**Work instructions**
Line by line, output everything from the one that contains "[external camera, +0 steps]" through the end of the material below, exactly as written and with no pictures.

**Information shown**

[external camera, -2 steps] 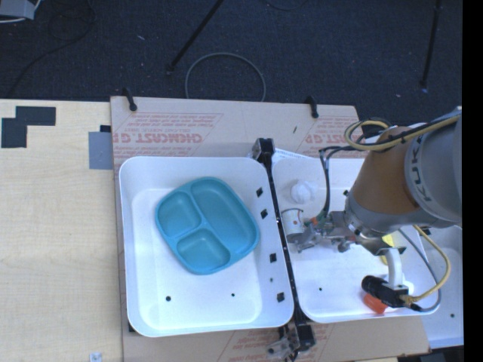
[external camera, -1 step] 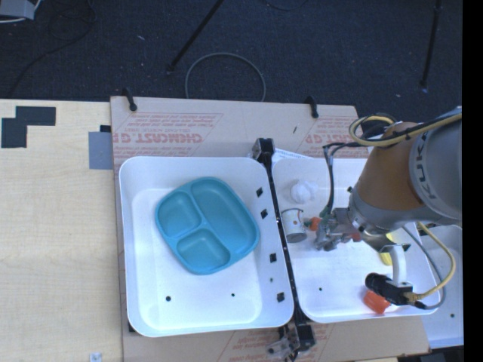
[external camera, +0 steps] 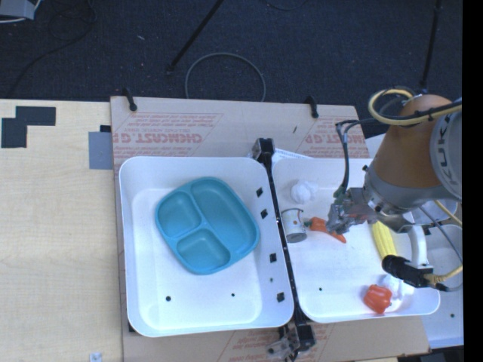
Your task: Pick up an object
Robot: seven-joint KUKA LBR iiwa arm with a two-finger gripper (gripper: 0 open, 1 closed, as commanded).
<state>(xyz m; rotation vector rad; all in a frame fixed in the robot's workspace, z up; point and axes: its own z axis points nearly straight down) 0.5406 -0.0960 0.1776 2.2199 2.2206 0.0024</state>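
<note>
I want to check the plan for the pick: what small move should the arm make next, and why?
Probably a short descent straight down, then close. The gripper sits right over the orange carrot-like piece in the right bin, but the view does not show the piece between its fingers, so no grasp is confirmed yet.

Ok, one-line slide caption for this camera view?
Gripper down over an orange carrot-like toy in the right bin; blue divided plate in the left.
</note>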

**Written response**
[external camera, +0 steps] 
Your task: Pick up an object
Robot: seven-joint KUKA LBR iiwa arm with a two-finger gripper (gripper: 0 open, 1 closed, as commanded).
<state>(xyz m; rotation vector rad; all in a frame fixed in the robot's workspace, z up; point and axes: its own z axis points nearly straight down) 0.5406 -0.0960 0.1776 2.2199 2.2206 0.0024</state>
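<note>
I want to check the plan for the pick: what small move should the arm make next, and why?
Probably a short descent straight down, then close. The gripper sits right over the orange carrot-like piece in the right bin, but the view does not show the piece between its fingers, so no grasp is confirmed yet.

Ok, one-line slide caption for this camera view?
Gripper down over an orange carrot-like toy in the right bin; blue divided plate in the left.
</note>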

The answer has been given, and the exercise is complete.